## What you have to do
Without the images, print every line of the material below exactly as given.

:: Supplied information ::

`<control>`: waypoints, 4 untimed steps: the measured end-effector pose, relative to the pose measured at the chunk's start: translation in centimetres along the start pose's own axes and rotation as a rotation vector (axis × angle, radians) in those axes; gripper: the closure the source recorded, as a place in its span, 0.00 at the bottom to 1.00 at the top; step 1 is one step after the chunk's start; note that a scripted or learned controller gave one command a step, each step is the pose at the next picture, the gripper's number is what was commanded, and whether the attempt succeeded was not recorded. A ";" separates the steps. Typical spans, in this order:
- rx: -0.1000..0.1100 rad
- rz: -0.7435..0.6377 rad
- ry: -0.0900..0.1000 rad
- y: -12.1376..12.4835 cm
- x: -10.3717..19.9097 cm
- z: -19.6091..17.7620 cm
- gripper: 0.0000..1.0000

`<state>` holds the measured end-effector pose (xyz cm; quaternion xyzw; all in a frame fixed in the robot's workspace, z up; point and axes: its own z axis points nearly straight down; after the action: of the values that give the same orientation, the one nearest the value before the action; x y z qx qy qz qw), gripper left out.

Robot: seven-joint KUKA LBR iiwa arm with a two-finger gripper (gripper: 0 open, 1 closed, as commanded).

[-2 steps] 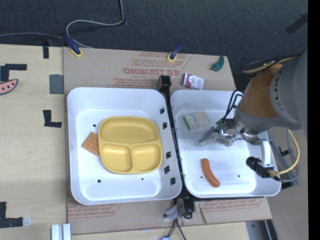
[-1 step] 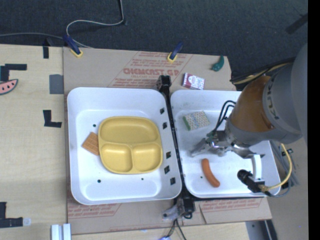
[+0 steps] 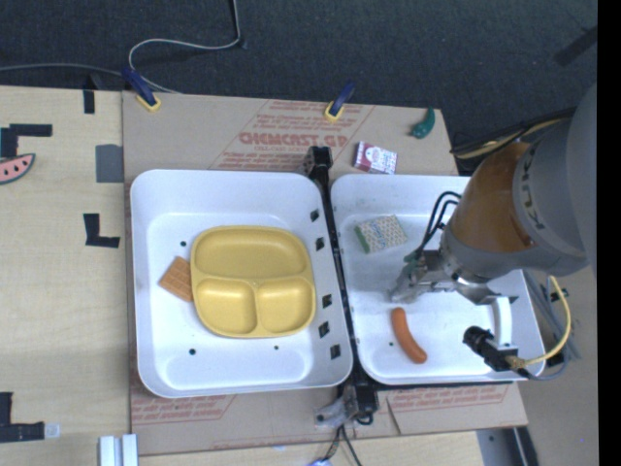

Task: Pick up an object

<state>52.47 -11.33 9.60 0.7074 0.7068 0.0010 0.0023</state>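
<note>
The claw (image 3: 408,287) hung right of frame centre, just above the orange sausage (image 3: 408,336); its grip state could not be told.

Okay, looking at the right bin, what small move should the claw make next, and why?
Probably ease the claw down and slightly toward the camera, onto the orange sausage. The claw sits just above the sausage's upper end, nothing is seen between its tips, and the sausage lies alone on the right bin floor.
</note>
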 end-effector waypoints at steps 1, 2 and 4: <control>0.001 0.000 0.000 0.0 0.0 0.0 0.00; -0.001 0.000 -0.001 -1.6 1.7 1.0 0.00; -0.001 0.000 -0.001 -1.5 1.8 0.0 0.00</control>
<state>50.92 -9.57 9.57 0.7074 0.7068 0.0010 0.0031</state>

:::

## Task result
`<control>`: waypoints, 4 untimed steps: the measured end-effector pose, relative to the pose measured at the chunk's start: translation in centimetres along the start pose's own axes and rotation as a rotation vector (axis × angle, radians) in those axes; gripper: the closure the source recorded, as a place in its span, 0.00 at the bottom to 1.00 at the top; step 1 is one step after the chunk's start; note that a scripted or learned controller gave one command a step, each step is the pose at the next picture, the gripper's number is what was commanded, and whether the attempt succeeded was not recorded. A ";" separates the steps. Typical spans, in this order:
- rx: -0.1000..0.1100 rad
- rz: -0.7435..0.6377 rad
- ry: -0.0900..0.1000 rad
- y: -12.1376..12.4835 cm
- x: -10.3717..19.9097 cm
- z: -19.6091..17.7620 cm
- gripper: 0.0000..1.0000

`<state>` holds the measured end-effector pose (xyz cm; quaternion xyzw; all in a frame fixed in the robot's workspace, z up; point and axes: its own z axis points nearly straight down; after the action: of the values that give the same orientation, the one nearest the value before the action; x y z qx qy qz qw), gripper left out.

Robot: seven-joint KUKA LBR iiwa arm with a two-finger gripper (gripper: 0 open, 1 closed, as commanded).

[-2 steps] 
[-1 step] 
[+0 steps] 

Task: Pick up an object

<state>52.47 -11.33 9.60 0.7074 0.7068 0.0010 0.0023</state>
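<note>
The claw (image 3: 408,287) hung right of frame centre, just above the orange sausage (image 3: 408,336); its grip state could not be told.

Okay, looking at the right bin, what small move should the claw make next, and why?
Probably ease the claw down and slightly toward the camera, onto the orange sausage. The claw sits just above the sausage's upper end, nothing is seen between its tips, and the sausage lies alone on the right bin floor.
</note>
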 end-effector waypoints at steps 1, 2 and 4: <control>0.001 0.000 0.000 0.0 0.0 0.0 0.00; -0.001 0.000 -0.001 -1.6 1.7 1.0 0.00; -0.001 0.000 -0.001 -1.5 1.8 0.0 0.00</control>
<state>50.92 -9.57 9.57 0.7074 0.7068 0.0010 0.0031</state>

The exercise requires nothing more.